The connection between the right-wing agenda of the Bush administration and the business interests of its personnel is clear and direct. This is particularly true in relation to the administration's policy on oil and gas.
President Bush has repeatedly refused to intervene to block profit gouging by power generating companies involved in the California energy crisis. Cheney and other Bush administration officials have stated that they want to open the Arctic Wildlife Refuge in Alaska and other protected lands to oil and gas exploration, while rolling back environmental rules related to the burning of coal, the construction of oil and gas pipelines and the building of refineries. Early on, the Bush administration shocked world opinion by announcing that it would not honor the terms of the Kyoto protocol on global warming. Bush also reneged on a campaign pledge and rejected controls on carbon dioxide emissions from power plants.
The packing of the Bush administration with personnel drawn directly from the financial elite is a stark indication of the government's hostility to democratic and egalitarian principles. How can genuine democracy be said to exist in a society where all important decisions are made by and for the wealthiest one percent of the population?
This state of affairs did not fall from the sky. The anti-democratic installation of the Bush administration by a 5 to 4 vote of the US Supreme Court was the product of decades of decay of capitalist democracy in the United States. The past 25 years have seen an enormous social polarization. Incomes have fallen or stagnated for the majority of working people while corporate profits and the salaries of top executives have skyrocketed.
At the same time both the Democratic and Republican parties have abandoned policies aimed at softening the impact on working people of the drive by US big business for ever greater profits.
With the Bush administration this process has reached a new stage. The White House is run by two wealthy oil men who have staffed their administration with oil executives and other corporate multimillionaires. The White House openly pursues policies in the interests of big business and the rich. This has evoked no significant outcry from the news media—itself owned by corporate giants—or the Democrats, the supposed opposition party.

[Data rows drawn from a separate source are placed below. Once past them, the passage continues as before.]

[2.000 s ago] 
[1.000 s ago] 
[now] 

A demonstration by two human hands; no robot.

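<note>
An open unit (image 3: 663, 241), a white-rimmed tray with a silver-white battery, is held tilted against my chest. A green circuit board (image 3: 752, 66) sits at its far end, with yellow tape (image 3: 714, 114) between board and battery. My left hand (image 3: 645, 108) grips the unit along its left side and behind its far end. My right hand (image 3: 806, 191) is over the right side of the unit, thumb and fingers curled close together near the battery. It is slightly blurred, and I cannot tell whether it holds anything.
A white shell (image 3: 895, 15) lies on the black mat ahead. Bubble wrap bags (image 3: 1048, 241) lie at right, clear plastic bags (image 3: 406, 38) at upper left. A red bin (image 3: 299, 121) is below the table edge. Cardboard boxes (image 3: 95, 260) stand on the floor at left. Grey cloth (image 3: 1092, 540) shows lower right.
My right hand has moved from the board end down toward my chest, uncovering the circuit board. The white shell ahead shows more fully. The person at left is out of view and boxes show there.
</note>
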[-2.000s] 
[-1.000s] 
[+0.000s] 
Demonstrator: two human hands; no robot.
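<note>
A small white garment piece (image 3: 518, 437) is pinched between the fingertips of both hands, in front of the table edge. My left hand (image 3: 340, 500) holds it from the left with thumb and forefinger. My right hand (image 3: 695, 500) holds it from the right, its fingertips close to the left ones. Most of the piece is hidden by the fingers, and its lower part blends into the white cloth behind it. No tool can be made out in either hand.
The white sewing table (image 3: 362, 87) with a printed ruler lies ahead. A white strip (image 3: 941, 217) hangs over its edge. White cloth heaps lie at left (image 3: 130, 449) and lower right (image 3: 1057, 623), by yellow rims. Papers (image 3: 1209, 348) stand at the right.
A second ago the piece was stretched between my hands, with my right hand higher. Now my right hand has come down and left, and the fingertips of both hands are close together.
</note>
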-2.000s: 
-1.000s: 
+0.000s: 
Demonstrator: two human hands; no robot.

Marxists have defined the state as an instrument of the ruling class. In the case of the Bush administration, the relationship between the capitalist state and the social interests it serves is direct and obvious. American democracy has become little more than a fig leaf for the rule of a financial oligarchy. The enormous contradiction between the policies and actions of this government and the aspirations of the vast majority, must, sooner or later, provoke a new period of social upheavals.